• [Problem to solve] Reproduce the section of the listing that begins at the line containing "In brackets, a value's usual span" and finishes at the line containing "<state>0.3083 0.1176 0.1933". Include both end lines and nothing beyond them.

• [Extracted data]
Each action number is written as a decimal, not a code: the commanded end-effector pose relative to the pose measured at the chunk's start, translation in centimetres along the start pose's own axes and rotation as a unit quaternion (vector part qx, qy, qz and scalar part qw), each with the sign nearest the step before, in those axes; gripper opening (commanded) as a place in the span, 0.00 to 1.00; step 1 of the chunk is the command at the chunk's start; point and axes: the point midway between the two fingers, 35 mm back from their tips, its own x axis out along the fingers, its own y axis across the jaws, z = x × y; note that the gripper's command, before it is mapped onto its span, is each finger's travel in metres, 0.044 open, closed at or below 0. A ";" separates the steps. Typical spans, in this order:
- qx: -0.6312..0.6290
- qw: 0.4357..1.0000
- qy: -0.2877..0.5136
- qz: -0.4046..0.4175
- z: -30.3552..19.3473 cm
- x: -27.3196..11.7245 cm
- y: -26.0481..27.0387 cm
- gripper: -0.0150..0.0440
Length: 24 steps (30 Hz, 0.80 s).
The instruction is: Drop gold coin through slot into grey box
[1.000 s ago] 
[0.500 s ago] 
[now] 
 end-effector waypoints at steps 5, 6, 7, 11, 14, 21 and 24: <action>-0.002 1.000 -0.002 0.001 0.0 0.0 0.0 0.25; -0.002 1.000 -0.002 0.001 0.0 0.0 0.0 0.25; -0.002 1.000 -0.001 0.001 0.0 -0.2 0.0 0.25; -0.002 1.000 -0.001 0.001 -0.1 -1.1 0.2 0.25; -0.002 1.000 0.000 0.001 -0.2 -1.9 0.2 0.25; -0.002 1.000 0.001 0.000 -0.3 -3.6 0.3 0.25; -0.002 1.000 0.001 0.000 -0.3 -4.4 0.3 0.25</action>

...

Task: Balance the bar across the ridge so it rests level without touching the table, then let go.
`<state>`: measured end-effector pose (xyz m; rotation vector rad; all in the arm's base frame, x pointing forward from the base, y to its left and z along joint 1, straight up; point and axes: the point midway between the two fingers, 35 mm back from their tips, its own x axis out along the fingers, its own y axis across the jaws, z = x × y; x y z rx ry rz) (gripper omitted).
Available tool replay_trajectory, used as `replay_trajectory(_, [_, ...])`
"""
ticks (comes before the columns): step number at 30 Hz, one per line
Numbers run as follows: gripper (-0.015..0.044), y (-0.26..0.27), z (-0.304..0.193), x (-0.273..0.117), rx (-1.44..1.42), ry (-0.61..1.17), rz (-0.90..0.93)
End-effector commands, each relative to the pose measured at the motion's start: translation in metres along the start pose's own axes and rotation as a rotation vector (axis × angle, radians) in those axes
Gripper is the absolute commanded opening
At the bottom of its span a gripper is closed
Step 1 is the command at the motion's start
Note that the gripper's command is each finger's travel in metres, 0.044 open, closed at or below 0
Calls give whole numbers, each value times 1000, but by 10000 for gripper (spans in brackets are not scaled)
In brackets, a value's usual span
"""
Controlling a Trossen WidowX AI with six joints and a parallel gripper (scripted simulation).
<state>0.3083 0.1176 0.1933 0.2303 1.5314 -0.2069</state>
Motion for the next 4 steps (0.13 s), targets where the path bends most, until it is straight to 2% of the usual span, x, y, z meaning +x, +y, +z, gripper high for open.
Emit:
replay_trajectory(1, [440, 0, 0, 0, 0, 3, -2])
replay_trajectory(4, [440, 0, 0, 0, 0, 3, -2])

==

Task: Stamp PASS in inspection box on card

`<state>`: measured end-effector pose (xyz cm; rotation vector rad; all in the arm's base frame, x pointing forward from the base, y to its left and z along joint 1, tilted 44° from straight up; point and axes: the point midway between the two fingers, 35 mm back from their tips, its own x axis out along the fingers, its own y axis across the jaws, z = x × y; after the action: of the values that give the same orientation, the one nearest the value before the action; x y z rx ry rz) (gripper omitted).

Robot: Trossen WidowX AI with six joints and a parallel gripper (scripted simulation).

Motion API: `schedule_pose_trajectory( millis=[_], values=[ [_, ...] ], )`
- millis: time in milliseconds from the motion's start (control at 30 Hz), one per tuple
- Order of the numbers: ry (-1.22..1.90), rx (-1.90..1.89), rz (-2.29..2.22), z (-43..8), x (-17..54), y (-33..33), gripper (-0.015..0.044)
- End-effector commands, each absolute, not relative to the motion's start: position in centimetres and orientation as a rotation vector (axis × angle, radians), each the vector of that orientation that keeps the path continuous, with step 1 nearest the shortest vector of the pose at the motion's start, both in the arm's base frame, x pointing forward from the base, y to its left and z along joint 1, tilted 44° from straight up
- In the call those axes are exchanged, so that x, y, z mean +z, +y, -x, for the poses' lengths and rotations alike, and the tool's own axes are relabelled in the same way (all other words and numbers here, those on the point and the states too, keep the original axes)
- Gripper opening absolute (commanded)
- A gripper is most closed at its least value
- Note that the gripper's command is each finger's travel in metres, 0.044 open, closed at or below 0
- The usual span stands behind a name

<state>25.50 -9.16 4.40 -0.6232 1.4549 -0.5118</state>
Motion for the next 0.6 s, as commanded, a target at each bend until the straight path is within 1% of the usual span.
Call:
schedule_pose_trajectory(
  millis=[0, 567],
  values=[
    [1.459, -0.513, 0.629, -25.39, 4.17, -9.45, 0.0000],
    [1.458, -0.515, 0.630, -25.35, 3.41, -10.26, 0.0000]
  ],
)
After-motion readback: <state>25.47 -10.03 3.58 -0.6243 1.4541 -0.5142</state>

• [Response]
In brackets, a value's usual span
"""
Controlling a Trossen WidowX AI with six joints and a parallel gripper (scripted simulation).
<state>0.3083 0.1176 0.1933 0.2303 1.5314 -0.2069</state>

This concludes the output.